*DIRECTIONS FOR THIS TASK*
With pictures removed, the data below should be returned exactly.

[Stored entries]
-----

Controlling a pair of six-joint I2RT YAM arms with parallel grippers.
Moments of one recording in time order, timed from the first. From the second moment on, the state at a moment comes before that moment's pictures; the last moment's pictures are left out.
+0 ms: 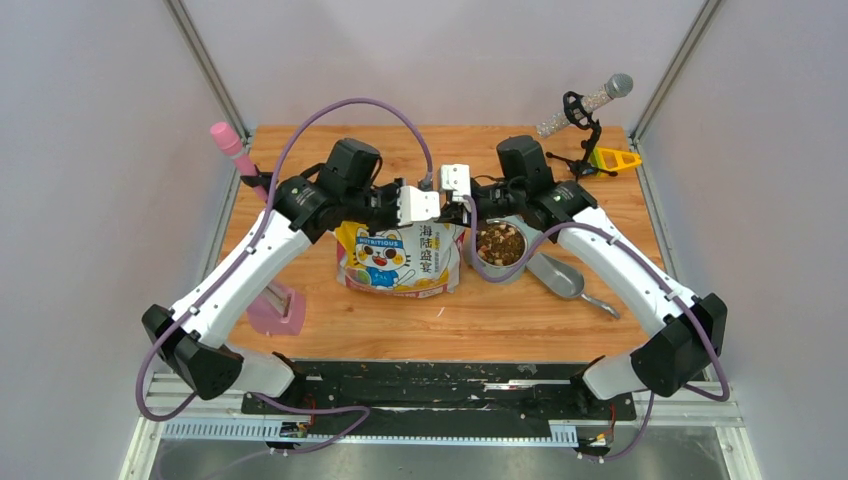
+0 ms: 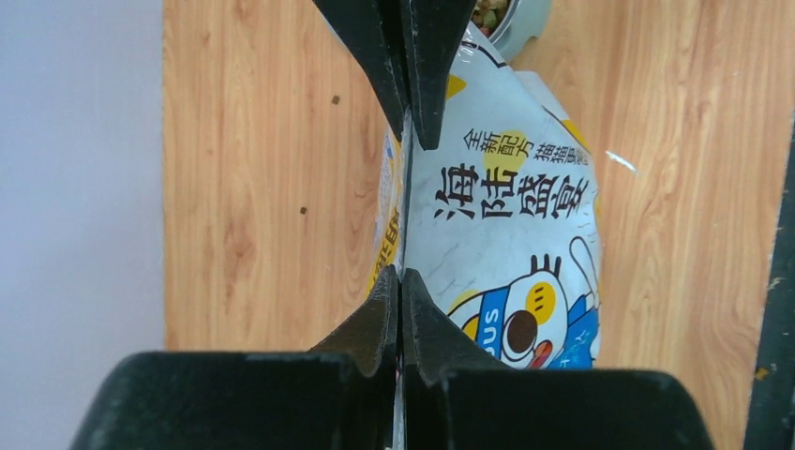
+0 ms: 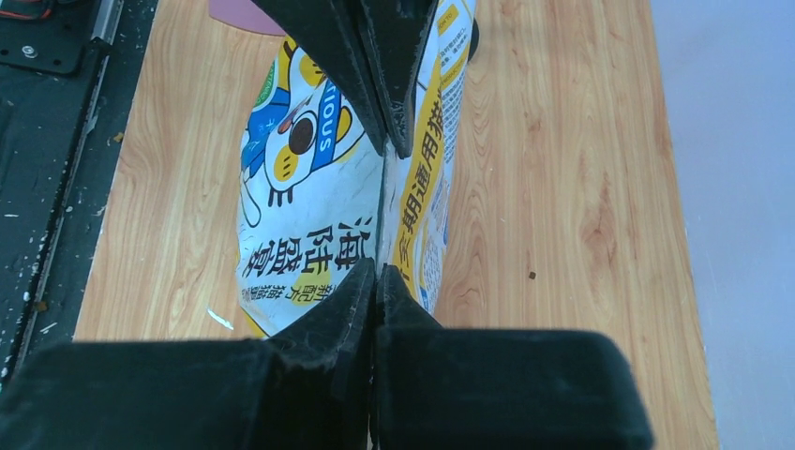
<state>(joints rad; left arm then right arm) -0.63 1.40 1.56 -0.92 0.38 0.88 0.56 1.44 1.42 -0.56 -0.80 -0.78</state>
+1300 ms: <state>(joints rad) -0.34 1.25 1.74 -1.05 0.35 0.81 0.55 1.40 1.48 -0.60 -0.75 -0.69</state>
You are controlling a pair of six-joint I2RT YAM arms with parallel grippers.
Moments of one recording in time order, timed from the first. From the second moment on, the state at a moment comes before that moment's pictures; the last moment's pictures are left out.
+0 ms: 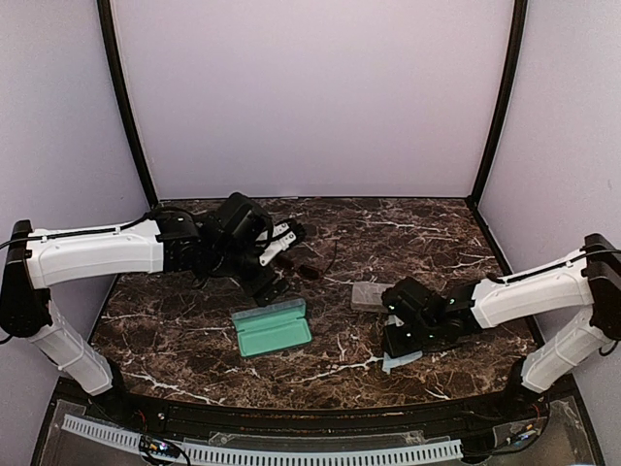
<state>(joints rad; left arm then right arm) -0.95 1.52 1.21 -0.57 -0.24 0.17 1.00 1.44 0.64 -0.35 0.14 0.68</state>
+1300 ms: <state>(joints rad) -0.93 1.52 1.15 -0.47 -0.14 0.06 1.23 1.46 0.69 -0.43 -0.01 0.67</state>
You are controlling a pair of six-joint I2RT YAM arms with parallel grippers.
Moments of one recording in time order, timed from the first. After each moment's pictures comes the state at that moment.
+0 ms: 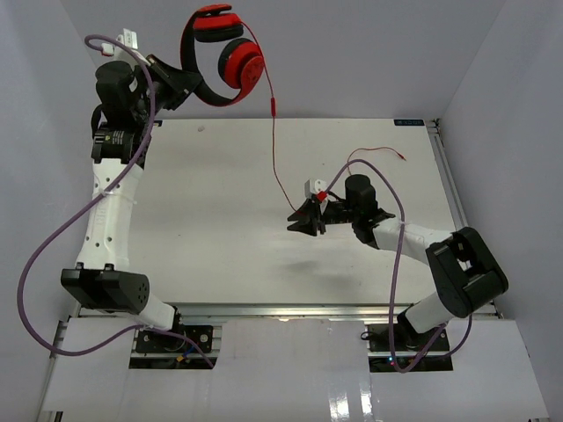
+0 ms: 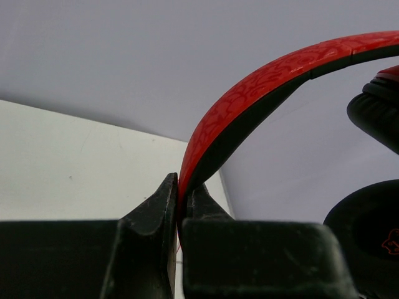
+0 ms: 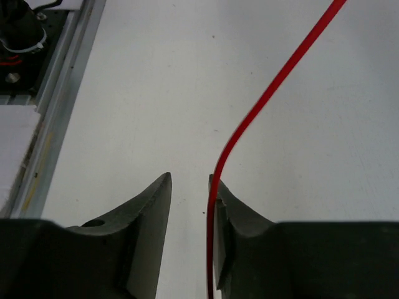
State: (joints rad) left arm -0.09 1.49 1.84 -0.38 0.30 -0.71; right arm 0.54 1.54 0.73 0.52 -1.00 -0.28
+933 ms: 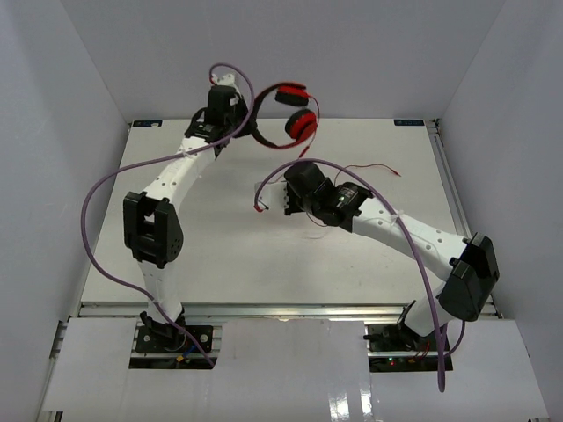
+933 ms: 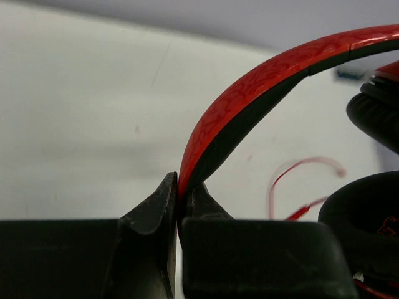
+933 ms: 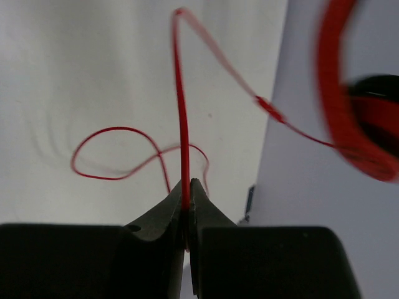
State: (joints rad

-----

*TASK RESULT*
Controlling a pair of six-joint I2RT YAM arms with parallel grippers.
Moments of one recording in time order, timed from the first. From the second moment on, the state at a moment comes before that moment's pictures; the last moment's pictures are left out.
+0 ms: 
+0 ms: 
+0 ms: 
<state>(joints rad; left arm then right arm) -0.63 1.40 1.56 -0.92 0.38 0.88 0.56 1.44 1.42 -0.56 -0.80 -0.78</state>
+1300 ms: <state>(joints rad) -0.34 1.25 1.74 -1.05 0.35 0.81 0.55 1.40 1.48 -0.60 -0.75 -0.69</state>
You are controlling a pair of six-joint I2RT YAM arms with parallel grippers.
Moments of one recording in time order, timed from the first. From the second moment on, the state at a moment comes before that moment's pictures; the last moment's pictures are left out.
+0 ms: 
<state>(joints rad; left arm then right arm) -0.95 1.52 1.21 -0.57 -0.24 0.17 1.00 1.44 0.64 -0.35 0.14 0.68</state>
+1300 ms: <state>(joints rad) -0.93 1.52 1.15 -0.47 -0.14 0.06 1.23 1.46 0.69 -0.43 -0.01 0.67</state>
You are controlling a pair of six-joint I2RT YAM arms with parallel grippers.
Moments of one recording in time order, timed from the first. After each moment's pictures comes the state at that moment.
+0 ms: 
+0 ms: 
+0 ms: 
State: (joints rad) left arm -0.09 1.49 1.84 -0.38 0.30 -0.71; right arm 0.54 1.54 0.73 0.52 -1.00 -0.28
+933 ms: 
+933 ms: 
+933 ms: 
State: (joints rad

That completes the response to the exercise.